I’ll use that count_substring_length() in a couple of places. Once in the read_substring() function itself, for the aforementioned allocation, and another time in the succession call to read() at the tail of the switch statement, when I need to know how much to increment to pointer so that I’m starting at the end of the substring that I just processed. This will make more sense with an example. Let’s make a list out of "red balloons".

read("red balloons") will look at the first char it was given. It is the default case in the switch, so it will

return makecell(read_substring(s), read(s + count_substring_length(s) + 1));

The first read_substring will first pass the string into count_substring_length to figure out the allocation.

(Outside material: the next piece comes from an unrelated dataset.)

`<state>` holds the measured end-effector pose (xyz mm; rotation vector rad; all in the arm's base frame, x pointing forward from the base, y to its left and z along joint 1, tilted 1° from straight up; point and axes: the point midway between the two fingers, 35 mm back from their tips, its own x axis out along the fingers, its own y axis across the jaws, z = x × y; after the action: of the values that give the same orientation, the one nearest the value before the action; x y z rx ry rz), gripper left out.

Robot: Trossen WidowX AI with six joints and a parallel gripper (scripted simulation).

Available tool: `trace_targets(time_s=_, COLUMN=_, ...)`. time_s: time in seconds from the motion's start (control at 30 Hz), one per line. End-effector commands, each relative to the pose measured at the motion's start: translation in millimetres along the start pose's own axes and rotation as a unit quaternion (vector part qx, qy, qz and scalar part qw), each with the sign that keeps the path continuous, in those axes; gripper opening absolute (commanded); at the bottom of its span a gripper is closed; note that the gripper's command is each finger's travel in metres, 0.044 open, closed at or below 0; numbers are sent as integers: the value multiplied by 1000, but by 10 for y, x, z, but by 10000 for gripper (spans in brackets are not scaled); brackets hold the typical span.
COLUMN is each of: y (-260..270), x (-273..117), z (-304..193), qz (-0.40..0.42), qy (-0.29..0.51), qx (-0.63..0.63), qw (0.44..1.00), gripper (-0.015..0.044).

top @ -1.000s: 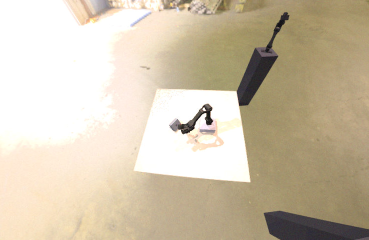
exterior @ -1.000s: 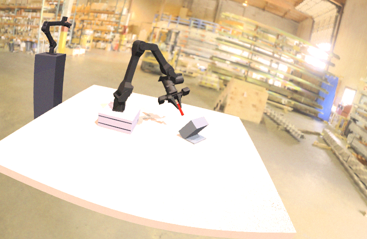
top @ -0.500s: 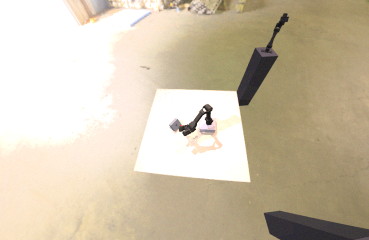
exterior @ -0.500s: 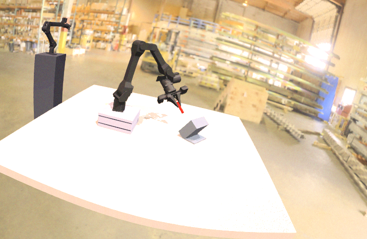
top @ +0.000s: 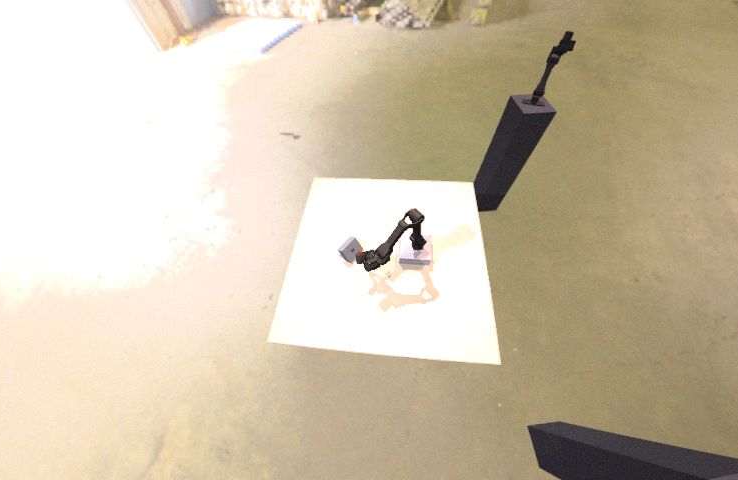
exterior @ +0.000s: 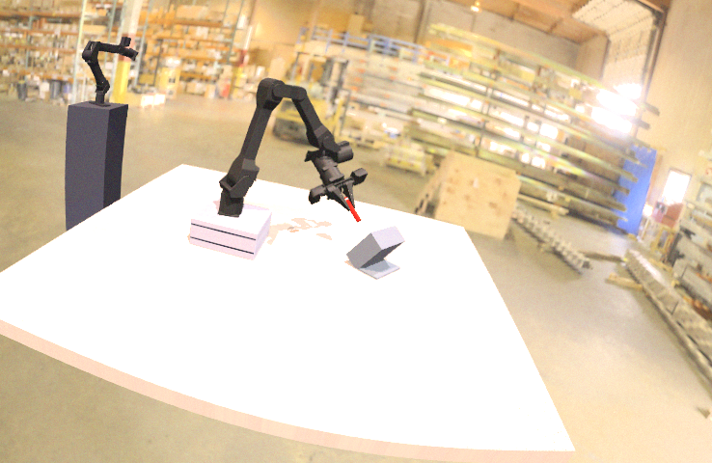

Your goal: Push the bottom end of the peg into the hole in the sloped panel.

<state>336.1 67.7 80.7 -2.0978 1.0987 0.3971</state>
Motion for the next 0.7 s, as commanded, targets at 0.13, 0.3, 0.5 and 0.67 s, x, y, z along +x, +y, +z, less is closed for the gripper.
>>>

count_substring_length will increment until it hits a terminal char, in this case a space. “red” is the substring, which is 3 bytes long.

Back in read_substring(), malloc() will allocate space for those 4 bytes, plus 1 more for the terminating '\0' in the copied string, and then, one by one, copy each char of the substring into the newly malloc()‘ed space, then tagging the end of it with a '\0', then returning that pointer, which is loaded into the new cell’s val member in the call to makecell(). Having read in the substring, the read function needs to know how far ahead to skip in the input string "red balloons" to get past the substring it’s processed, so it counts ahead again, in the line

return makecell(read_substring(s), read(s + count_substring_length(s) + 1));

and adds one more to get past the terminating space. The next call to read() will then see "balloons" by itself, and then read in that substring, and finally we’ll end up with a list of just two elements, instead of an element for each char as we had before.

Address: 0x7ffb21c033f0, Value: red, Next: 0x7ffb21c033e0
Address: 0x7ffb21c033e0, Value: balloons, Next: 0x0

Now, we have a way to turn some input (a random string) into a linked list structure that contains a bunch of cells that contain substrings of that original string. We also have a couple of functions that can operate on the resulting linked list. Those functions, as they develop, will serve as the prototypes for all functions that operate on these lists.